* **What to work on**: Count every line below that holds the word "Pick", and give the number with no other words.

* **Record extracts**:

########

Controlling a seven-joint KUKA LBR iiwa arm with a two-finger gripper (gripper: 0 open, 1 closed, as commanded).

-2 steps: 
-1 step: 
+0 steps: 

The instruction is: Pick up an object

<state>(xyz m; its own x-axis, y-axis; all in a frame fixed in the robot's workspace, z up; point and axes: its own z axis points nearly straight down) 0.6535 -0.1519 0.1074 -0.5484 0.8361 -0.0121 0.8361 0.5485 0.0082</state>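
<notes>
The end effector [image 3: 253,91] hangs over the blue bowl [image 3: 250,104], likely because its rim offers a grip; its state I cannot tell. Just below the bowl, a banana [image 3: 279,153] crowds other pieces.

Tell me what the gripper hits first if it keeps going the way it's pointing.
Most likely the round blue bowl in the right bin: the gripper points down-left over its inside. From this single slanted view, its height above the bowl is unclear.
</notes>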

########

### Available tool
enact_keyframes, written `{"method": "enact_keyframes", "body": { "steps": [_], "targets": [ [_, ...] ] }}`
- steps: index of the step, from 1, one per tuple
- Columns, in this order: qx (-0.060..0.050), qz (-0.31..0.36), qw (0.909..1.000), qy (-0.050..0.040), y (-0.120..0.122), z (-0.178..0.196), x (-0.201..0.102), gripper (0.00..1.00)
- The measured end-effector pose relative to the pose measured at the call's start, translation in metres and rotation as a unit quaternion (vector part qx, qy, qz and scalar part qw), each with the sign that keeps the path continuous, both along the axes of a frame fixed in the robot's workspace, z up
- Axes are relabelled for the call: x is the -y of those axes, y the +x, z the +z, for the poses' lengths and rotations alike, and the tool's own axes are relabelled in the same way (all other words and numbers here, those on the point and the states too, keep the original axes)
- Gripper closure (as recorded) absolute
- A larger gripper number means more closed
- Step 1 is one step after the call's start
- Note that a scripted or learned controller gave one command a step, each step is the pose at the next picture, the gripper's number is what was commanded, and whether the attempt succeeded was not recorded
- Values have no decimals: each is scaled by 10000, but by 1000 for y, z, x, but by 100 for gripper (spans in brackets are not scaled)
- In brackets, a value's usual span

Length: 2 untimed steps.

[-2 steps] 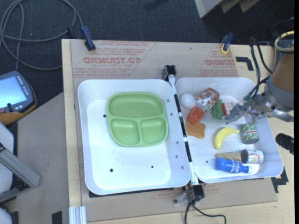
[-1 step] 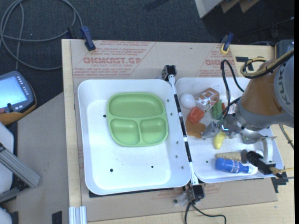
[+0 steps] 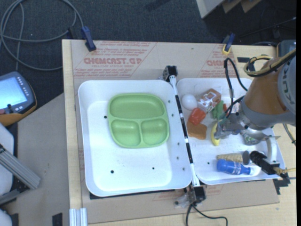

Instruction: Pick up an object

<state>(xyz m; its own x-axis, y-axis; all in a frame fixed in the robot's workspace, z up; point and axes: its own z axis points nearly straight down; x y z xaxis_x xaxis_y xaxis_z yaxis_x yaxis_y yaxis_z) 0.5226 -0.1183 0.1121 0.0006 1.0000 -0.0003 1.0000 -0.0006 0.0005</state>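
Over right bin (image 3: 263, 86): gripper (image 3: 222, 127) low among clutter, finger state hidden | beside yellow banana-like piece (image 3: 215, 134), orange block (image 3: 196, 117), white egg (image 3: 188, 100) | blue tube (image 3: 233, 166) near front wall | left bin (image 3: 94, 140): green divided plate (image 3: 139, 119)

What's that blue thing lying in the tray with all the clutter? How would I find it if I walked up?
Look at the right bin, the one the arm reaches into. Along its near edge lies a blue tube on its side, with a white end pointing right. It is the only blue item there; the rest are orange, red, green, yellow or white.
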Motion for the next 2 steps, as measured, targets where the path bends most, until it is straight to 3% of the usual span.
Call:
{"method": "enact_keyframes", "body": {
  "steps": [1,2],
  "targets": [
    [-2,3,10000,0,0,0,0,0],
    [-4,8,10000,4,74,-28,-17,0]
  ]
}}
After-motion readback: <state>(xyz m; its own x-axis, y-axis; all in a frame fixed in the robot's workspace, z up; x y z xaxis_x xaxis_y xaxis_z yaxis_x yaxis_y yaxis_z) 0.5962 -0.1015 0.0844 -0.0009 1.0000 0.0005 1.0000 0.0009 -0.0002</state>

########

* **Output for this task**: 2